For initial 10G testing, start with only native parsers (except SMB/WebMail). Use the native parsers to establish baseline performance and with little to no packet drops. Do not download any Live content until this has been done and the system is proven to capture without issue at high speeds.
After the system has been operational and running smoothly, Live content should be added very slowly - especially parsers.
Whether you are updating a currently deployed system or deploying a new system, it is recommended you use the following best practices to minimize risk for packet loss. One caveat is if you are updating a current 10G deployment but not adding any additional traffic. For example, a current Decoder capturing off a 10G card at 2G sustained should see no difference in performance, unless part of the update also entails adding additional traffic for capture.

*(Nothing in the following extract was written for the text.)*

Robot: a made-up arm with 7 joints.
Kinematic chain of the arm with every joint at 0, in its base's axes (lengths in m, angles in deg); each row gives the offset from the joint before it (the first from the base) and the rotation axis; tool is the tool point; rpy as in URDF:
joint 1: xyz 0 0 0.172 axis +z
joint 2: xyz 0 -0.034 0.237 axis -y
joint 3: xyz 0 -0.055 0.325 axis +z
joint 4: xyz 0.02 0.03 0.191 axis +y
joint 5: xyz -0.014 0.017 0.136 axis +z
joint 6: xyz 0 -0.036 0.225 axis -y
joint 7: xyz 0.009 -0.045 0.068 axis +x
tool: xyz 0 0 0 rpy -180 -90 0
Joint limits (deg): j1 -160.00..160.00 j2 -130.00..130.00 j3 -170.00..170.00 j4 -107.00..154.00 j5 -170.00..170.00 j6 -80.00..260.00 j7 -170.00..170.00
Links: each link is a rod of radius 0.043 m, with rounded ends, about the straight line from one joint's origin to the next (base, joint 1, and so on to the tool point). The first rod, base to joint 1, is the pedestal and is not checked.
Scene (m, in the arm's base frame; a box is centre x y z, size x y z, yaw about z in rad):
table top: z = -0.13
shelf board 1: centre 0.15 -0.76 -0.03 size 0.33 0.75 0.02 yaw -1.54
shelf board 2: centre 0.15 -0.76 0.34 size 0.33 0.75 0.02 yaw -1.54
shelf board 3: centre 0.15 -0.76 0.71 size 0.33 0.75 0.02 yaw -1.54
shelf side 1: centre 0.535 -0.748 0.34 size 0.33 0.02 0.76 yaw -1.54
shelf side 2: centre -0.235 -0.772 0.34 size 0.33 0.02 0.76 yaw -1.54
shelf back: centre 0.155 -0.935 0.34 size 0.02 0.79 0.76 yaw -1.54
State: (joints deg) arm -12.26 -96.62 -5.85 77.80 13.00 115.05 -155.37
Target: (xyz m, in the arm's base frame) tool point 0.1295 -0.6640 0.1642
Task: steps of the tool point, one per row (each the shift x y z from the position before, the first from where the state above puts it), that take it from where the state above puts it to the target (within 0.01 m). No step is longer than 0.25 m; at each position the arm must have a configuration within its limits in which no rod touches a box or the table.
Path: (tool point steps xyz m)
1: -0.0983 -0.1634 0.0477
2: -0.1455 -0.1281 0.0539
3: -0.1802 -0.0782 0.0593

- Incorporate baseline parsers (except SMB/Webmail, both of which generally have high CPU utilization) and monitor to ensure little to no packet loss.
- When adding additional parsers, add only one or two parsers at a time.
- Measure performance impact of newly added content, especially during peak traffic periods.
- If drops start occurring when they did not happen before, disable all newly-added parsers and enable just one at a time and measure the impact. This helps pinpoint individual parsers causing detrimental effects on performance. It may be possible to refactor it to perform better or reduce its feature set to just what is necessary for the customer use case.
- Although lesser performance impacts, feeds should also be reviewed and added in a phased approach to help measure performance impacts.
- Application Rules also tend to have little observable impact, though again, it is best not to add a large number of rules at once without measuring the performance impact.
Finally, making the recommended configuration changes outlined in the Configuration section will help minimize potential issues.
Tested Live Content
All (not each) of the following parsers can run at 10G on the test data set used:
- MA content (7 Lua parsers, 1 feed, 1 application rule)
- 4 feeds (alert ids info, nwmalwaredomains, warning, and suspicious)
- 41 application rules
- DNS_verbose_lua (disable DNS)
- MAIL_lua (disable MAIL)
- SNMP_lua (disable SNMP)
- SSH_lua (disable SSH)
- SMB_lua, native SMB disabled by default
- HTTP_lua reduces the capture rate from >9G to <7G. At just under 5G this parser can be used in place of the native without dropping (in addition to the list above).
- xor_executable pushes parse CPU to 100% and the system can drop significantly due to parse backup.
Aggregation Adjustments Based on Tested Live Content
A 10G Decoder can serve aggregation to a single Concentrator while running at 10G speeds. Deployments using Malware Analysis, Event Stream Analysis, Warehouse Connector, and Reporting Engine are expected to impact performance and can lead to packet loss.
For the tested scenario, the Concentrator aggregates between 45 and 70k sessions/sec. The 10G Decoder captures between 40-and 50k sessions/sec. With the content identified above, this is about 1.5 to 2 million meta/sec. Due to the high volume of session rates, the following configuration changes are recommended:
- Nice aggregation on the Concentrator limits the performance impact on the 10G Decoder. The following command turns on nice aggregation.
/concentrator/config/aggregate.nice = true
- Due to the high volume of sessions on the Concentrator, you may consider activating parallel values mode on the Concentrator by setting /sdk/config/parallel.values to 16. This improves Investigation performance when the number of sessions per second is greater than 30,000.
- If multiple aggregation streams are necessary, aggregating from the Concentrator instead has less impact on the Decoder.
- Further review for content and parsing is required for deployments where you want to use other NetWitness Suite components (Warehouse, Malware Analysis, ESA, and Reporting Engine).